The Land of Giants

For over thousands of years, countless men, including those who called Southeast Asia home, traversed our waters. They travelled with precious cargoes of food and drink, textiles and jewels.  Later on ships filled with silver and spices, porcelain and other manufactures would fill our shores.

Unlike the ancient Silk Roads though where overland trade has slowed to a trickle, trading ports in Southeast Asia have stayed robust after all these centuries. In fact, the world's ships today pass through our waters with more frequency and filled with more goods than ever before.  Couple that with soaring populations (700+ million in 2022), Southeast Asia which was once considered a backwater, is now one of the most coveted regional markets in the world.

All this abundance does not come without a cost though.  Scattered through different points in history we see the collapse of civilisations when resources were plundered with abandon. Add to that the pollution created by our modern manufactures and our shores that teem with life now also teem with death (plastic trash, mass coral bleaching due to ever warming waters, etc).

That same history, however, also shows men and women, who when they chose to change the course of the world, were able to do so.  From the Emperors of China and Rome, to the Entrepreneurs of Asia and the Americas, seemingly set destinies towards doom were averted. And it is not just the mighty nor the wealthy that determine the world's course.  As you will see, our history was charted just as much by the writers and philosophers, the poets and the peasants, the traders and the workers, and even the young people who dared when no one else would.

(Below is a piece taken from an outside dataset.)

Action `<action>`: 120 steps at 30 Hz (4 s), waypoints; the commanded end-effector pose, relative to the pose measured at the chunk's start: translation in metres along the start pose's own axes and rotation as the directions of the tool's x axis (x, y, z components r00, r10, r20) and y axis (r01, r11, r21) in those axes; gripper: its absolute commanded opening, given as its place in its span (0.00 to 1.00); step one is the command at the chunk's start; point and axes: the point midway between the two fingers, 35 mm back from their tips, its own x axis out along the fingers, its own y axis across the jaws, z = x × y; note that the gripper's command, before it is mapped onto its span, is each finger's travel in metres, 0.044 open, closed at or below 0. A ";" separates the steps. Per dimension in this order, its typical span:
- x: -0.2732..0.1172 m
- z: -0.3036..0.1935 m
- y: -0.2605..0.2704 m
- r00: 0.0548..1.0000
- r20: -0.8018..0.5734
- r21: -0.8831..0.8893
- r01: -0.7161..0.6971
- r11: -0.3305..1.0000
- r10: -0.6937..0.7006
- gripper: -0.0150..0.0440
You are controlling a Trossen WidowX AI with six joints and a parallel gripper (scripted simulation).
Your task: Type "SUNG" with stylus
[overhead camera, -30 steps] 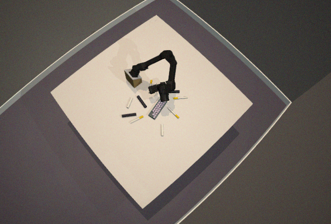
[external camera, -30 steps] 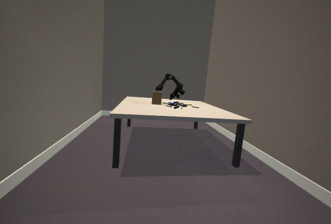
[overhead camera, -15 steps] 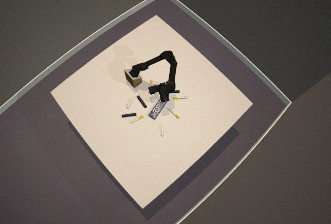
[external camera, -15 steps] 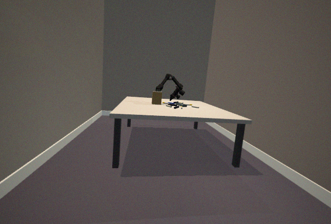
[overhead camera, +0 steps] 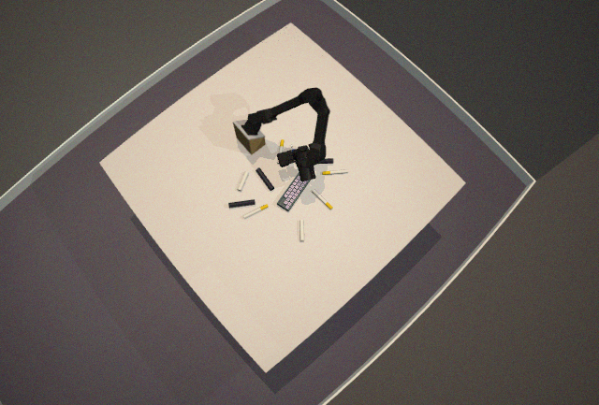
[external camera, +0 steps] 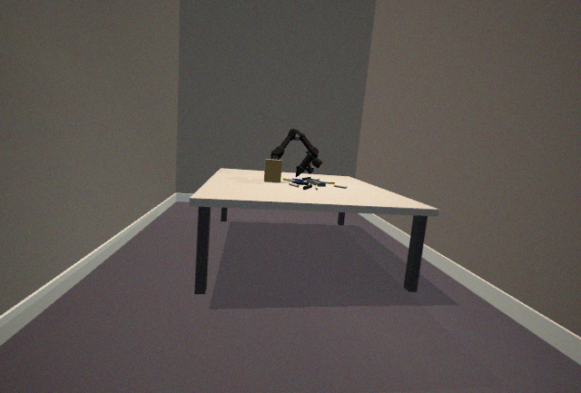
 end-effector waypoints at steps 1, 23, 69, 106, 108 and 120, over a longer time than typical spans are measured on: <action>0.004 0.002 0.000 1.000 -0.004 0.007 -0.005 1.000 0.005 0.51; 0.017 0.009 0.000 1.000 -0.005 0.007 -0.005 1.000 0.005 0.51; -0.022 -0.012 0.000 1.000 -0.001 0.002 -0.001 1.000 0.001 0.25; -0.040 0.093 -0.083 0.735 0.671 -0.017 0.149 0.989 -0.099 0.25; -0.045 0.097 -0.085 0.702 0.705 -0.017 0.149 0.989 -0.094 0.25; -0.077 0.112 -0.089 0.471 0.881 -0.026 0.151 0.988 -0.049 0.25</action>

Not knowing what lay beyond but sure that life existed, on their maps they wrote, "the Land of Women, the Land of Immortals and the Land of Giants"

It is a very special place we live in on planet earth. All around us is water. But unlike the great oceans to the east and west of Maritime Southeast Asia, our vast amounts of seeming void is actually interspersed with vast amounts of life above and beneath it. More than 25,000 islands fill our waters, but some so small they disappear with the tides. On thousands of them though, close to 1,500 ethnic groups live and due to isolation dictated by geography, they speak around 800 regional languages.